DDOT workers install a stop sign after a press conference on traffic safety initiatives in 2021.

WAMU/DCist / Jordan Pascale

Residents, Advisory Neighborhood Commissioners, and D.C. Councilmembers are concerned about changes the District Department of Transportation made to the traffic safety improvement request process for things like speed bumps and stop signs in residential areas. Some worry that past work they’ve put into highlighting traffic problems will be for nothing.

It’s the second change to the process since 2021 when Mayor Muriel Bowser and DDOT Director Everett Lott announced changes, heralding a more streamlined process to get traffic safety projects done more quickly amid rising traffic deaths – especially among children. The program allowed residents to submit requests directly to 3-1-1, which handles requests for safety improvements, without going through an ANC. But that doubled the number of requests in DDOT’s queue, and the department didn’t have the resources to meet the demand for changes, according to DDOT officials who spoke on background. The requests were processed on a first-come, first-served basis.

Now this year, DDOT is adding a new scoring and prioritization step, with a focus on equity, to make sure improvements are happening where they are most needed first.

Officials say they will do 800 traffic studies over the next year. Studies do not guarantee work will be done. Meanwhile, DDOT did a record 950 installations last year and seemingly 2,200 studies, according to Open Data D.C. and other documents. Studies do not guarantee work will be done. DDOT announced the first 200 study locations on a map here. They will be completed within 130 days.

DDOT also changed the name from the Traffic Safety Investigations program to the Traffic Safety Input program, noting a shift that residents can provide input, but aren’t guaranteed an investigation into their concerns.

Residents who previously submitted requests received emails early this year that their issues were closed without warning. Almost all of the 2,300 requests were closed, but DDOT says they will remain in the system until the scoring system ranks them in the top 200, which will then be evaluated. DDOT has said that every request will be investigated – it just might take longer.

A breakdown of the factors that go into DDOT’s prioritization process.

Still, residents and ANC said they were confused, upset, and frustrated by the news. Colin Smith got an email that his request to check out the fast, busy intersection at Georgia Avenue and Eastern Avenue NW was closed. The intersection is near a Target and a major park. He says he often walks with his child to get to both locations and has had several near-misses with cars.

“It’s incredibly frustrating,” Smith said. “It’s like DDOT saying, ‘you recognize this as a concern, but we don’t think that you can actually recognize these (problems) – we trust ourselves more than we trust your experience of living and walking in this neighborhood… our algorithms say that this intersection is not dangerous enough to merit our attention now despite your repeated experiences with cars almost hitting you.’

“It just feels a little bit dismissive.”

ANC 5C07 Commissioner VJ Kapur has submitted more than 100 requests in his neighborhood in recent years.

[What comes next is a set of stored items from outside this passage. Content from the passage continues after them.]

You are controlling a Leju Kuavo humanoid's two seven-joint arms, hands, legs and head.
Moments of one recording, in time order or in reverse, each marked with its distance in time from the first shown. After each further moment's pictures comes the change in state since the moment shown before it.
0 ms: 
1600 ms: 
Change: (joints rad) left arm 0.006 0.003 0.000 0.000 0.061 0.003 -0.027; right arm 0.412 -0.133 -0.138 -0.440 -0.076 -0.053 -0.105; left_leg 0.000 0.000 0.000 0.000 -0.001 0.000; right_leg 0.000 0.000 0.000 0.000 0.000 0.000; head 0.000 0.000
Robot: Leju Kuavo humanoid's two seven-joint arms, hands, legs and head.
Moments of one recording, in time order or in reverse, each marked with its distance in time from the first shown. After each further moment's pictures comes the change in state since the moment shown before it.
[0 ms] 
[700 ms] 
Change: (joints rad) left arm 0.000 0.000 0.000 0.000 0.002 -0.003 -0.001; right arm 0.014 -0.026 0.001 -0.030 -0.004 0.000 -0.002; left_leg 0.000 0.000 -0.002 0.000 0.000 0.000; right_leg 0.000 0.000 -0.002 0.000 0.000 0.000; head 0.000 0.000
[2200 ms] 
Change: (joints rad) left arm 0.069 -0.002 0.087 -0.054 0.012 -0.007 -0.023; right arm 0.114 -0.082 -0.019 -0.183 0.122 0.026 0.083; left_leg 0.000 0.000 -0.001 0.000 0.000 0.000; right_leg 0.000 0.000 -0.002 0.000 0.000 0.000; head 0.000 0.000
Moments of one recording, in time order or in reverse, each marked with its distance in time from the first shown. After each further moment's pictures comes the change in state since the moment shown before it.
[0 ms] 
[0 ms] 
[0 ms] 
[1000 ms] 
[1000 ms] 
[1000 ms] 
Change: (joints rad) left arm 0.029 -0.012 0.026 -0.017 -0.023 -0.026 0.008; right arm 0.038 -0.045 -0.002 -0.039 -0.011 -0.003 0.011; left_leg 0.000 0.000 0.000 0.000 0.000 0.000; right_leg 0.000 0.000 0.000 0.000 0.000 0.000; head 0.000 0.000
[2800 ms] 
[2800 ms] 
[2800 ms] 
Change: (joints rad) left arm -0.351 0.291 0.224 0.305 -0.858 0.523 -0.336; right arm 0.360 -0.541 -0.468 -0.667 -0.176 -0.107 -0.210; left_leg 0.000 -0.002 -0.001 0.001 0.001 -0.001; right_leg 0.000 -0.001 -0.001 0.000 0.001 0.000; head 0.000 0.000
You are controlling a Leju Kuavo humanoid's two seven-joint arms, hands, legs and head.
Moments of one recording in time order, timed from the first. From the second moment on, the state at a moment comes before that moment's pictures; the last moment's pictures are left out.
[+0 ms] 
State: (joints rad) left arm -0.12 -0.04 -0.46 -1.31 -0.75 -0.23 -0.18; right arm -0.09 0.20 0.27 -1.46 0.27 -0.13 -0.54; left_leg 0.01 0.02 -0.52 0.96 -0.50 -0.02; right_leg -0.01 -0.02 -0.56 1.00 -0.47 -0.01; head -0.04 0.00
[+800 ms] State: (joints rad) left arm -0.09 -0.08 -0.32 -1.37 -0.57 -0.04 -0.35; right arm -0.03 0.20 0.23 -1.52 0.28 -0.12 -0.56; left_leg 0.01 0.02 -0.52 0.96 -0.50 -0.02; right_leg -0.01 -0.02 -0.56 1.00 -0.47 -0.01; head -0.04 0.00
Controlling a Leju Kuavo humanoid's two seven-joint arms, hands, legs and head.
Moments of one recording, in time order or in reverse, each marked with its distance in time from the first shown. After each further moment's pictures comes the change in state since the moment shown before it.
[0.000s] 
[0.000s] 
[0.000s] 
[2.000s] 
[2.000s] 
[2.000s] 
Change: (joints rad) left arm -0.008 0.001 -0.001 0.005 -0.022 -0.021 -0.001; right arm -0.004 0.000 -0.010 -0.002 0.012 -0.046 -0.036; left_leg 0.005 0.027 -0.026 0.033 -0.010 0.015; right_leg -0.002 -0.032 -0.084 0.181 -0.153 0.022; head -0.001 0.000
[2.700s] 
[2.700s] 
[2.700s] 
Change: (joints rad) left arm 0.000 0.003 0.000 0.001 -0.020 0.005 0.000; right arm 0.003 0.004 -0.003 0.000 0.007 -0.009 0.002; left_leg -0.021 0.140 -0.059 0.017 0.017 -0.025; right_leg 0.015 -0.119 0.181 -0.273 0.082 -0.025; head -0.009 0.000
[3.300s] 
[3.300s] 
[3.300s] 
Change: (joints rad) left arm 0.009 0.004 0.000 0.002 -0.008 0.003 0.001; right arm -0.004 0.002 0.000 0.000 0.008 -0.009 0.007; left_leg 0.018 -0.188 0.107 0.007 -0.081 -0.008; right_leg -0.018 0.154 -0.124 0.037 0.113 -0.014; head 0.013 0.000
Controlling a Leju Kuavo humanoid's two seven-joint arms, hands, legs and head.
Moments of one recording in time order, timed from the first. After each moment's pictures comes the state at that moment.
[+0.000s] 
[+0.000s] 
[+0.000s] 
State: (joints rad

He said residents know their neighborhoods and live with the consequences of bad street design everyday.

“There are blocks where folks are looking out their windows all day and seeing driver behavior,” he said, noting that dangerous streets make neighbors feel less safe walking or biking. “I don’t presume that the agency goes to every intersection and spends all day every day looking at them the way we do.

“So the resident input in that sense is pretty important. Additionally, we are the ones who are the most at stake.”

In a statement, DDOT Director Everett Lott said it’s the department’s goal to improve the safety of all road users.

“The prioritization allows the agency to focus resources on areas in which additional planning and/or installations can most effectively improve safety,” Lott said. “TSI 2.0, along with DDOT’s robust portfolio of safety programs ensure we are building and maintaining a safe, equitable, and sustainable multimodal transportation system.”

Councilmember Charles Allen, the new head of the transportation committee, will get a briefing on the issue this week and the topic will be part of the committee’s oversight hearings with DDOT in the coming months, according to Allen spokesperson Erik Salmi.

Councilmember Janeese Lewis George (D-Ward 4) expressed her concern in her newsletter.

“I agree that we need greater equity considerations in how DDOT manages traffic safety requests and that it is important for DDOT to be able to prioritize the most dangerous streets and intersections for faster interventions,” she wrote. “However, I have several concerns about DDOT’s new system.”

She noted there is “little transparency about how prioritizations are actually made” and the system “seems to eliminate community input, which can be critical in identifying issues that do not show up in the data at first glance.”

Lewis George said it’s not acceptable that residents’ concerns aren’t guaranteed to be looked at by DDOT and that they may languish at the bottom of a pile of other requests.

Meanwhile, everyone interviewed said that if it is truly a resource problem at DDOT, they should be given more money to complete the necessary work.

“You can tell what people care about by what they fund,” Colin Smith said. “So if the argument is that the funding is not there, I think they need to say ‘we need more funding.’

“Let’s actually make D.C. a safe city for pedestrians and bikers – not just a city for people in their cars.”